# He's HERE!!!



## nonameyet (Dec 9, 2016)

I posted in the "Introduce yourself" forum...figured now that I have my puppy, I would post here to introduce him!

We picked him up today - his name is now Duncan  ...he turned 12 weeks old yesterday.

We got him from Castleford Maltese in NJ - Claudia Pierro. I searched the internet and didn't come up with a lot of info on her, but I can't recommend her enough!! I came across her through someone else that had a Maltese from her. Her dogs are beautiful, her dog area is CLEAN, she is very hands on, and incredibly knowledgeable/helpful. She is an older woman and not big on technology, also, not sure how much she still breeds, but she is a Judge and I think she also still shows...she also breeds Yorkies. We picked up our puppy tonight and she did an AMAZING job socializing him and getting him used to being groomed and cleaned. We couldn't be more excited about our new addition!!


----------



## CorkieYorkie (Apr 10, 2012)

Wow he is gorgeous!
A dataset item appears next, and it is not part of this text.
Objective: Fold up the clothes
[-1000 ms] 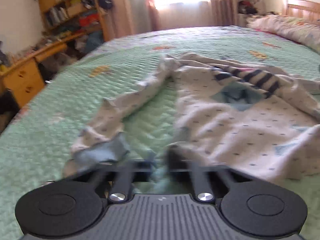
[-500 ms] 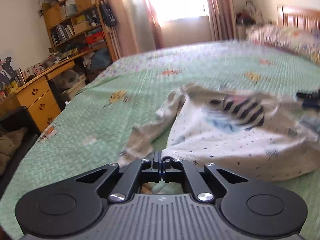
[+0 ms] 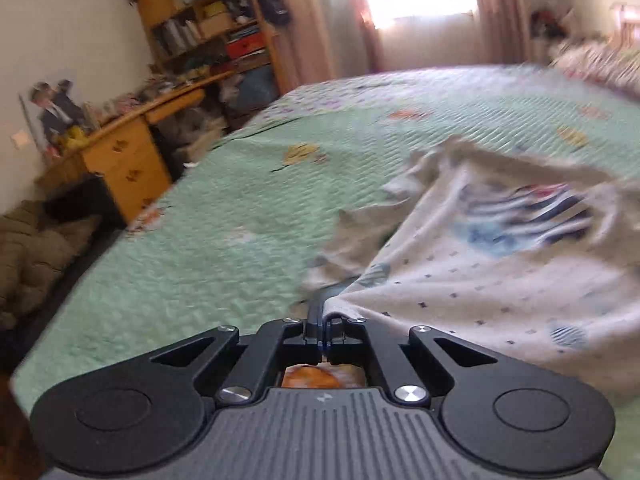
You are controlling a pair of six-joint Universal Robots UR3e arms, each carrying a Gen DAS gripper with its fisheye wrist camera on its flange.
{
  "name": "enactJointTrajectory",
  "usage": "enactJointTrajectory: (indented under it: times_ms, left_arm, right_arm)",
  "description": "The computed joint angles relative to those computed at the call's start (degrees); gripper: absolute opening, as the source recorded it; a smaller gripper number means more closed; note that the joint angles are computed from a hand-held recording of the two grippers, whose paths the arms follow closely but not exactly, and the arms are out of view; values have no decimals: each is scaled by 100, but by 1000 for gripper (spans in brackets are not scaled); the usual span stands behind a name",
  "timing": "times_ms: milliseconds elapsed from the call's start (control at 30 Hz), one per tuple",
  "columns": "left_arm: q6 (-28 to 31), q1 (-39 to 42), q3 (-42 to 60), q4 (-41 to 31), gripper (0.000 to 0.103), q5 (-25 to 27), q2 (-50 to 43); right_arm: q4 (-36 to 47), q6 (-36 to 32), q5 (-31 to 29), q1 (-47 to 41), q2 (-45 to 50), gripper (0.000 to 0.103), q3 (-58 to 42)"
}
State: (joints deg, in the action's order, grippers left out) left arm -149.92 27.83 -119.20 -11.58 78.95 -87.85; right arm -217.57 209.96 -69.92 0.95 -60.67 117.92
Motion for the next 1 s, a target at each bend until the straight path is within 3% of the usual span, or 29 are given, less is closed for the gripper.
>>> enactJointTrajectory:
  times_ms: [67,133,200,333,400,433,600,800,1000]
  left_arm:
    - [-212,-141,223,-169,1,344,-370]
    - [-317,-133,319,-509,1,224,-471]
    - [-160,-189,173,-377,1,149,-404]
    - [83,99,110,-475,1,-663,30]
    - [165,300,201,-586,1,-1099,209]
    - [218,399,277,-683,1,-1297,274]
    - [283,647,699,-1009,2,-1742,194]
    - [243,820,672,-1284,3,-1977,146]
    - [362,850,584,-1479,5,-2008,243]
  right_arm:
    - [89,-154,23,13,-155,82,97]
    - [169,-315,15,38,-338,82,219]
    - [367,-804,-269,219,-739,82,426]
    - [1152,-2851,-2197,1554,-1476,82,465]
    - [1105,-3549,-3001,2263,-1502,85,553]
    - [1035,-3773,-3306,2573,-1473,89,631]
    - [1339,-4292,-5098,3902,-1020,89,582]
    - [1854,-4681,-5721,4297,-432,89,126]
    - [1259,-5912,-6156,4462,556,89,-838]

So cute!!!


----------



## The A Team (Dec 1, 2005)

Adorable!!! :wub: May he live a long happy healthy life with you!!


----------



## nonameyet (Dec 9, 2016)

Thank you!! He is an absolute love bug!!  
He gets an A+ for his first day home - Ate all his food, peed twice on his wee wee pad, snuggled, played...it's like he is on his best behavior...a little nervous about tonight and tomorrow! LOL


----------



## Sylie (Apr 4, 2011)

Congratulations! He is beautiful. You are in for the most wonderful time...I think there is nothing better than having a puppy...well, kids are okay too.


----------



## wkomorow (Aug 26, 2011)

He is adorable


----------



## chichi (Apr 12, 2007)

Congrats! He's a real cutie.


----------



## Piccolina (Dec 25, 2009)

D............did I say he is absolutely cute?:Sooo cute:

U............undoubtedly a treasure:hat:

N............need some help? I'll baby sit:yes:

C............can't promise I'll give him back

A............and congratulations to you:drinkup:

N............needless to say, we are all having puppy fever:smstarz:



.


----------



## maggieh (Dec 16, 2007)

Adorable! Congratulations!


----------



## nonameyet (Dec 9, 2016)

So creative Piccolina!!
Thank you again everyone!!


----------



## edelweiss (Apr 23, 2010)

Welcome HOME little Duncan. Good-boy for Mommy too! Keep up the good work. We look forward to getting to know all about him.


----------



## sherry (Jan 4, 2013)

Oh my gosh! That is the cutest little face ever! A real love bug! Congratulations.


----------



## Tanner's Mom (May 27, 2005)

Aw, he's adorable.


----------



## kd1212 (Nov 5, 2013)

He's so cute! Congrats!!!


----------



## lynda (Oct 11, 2005)

Congratulations, he is a doll:wub:


----------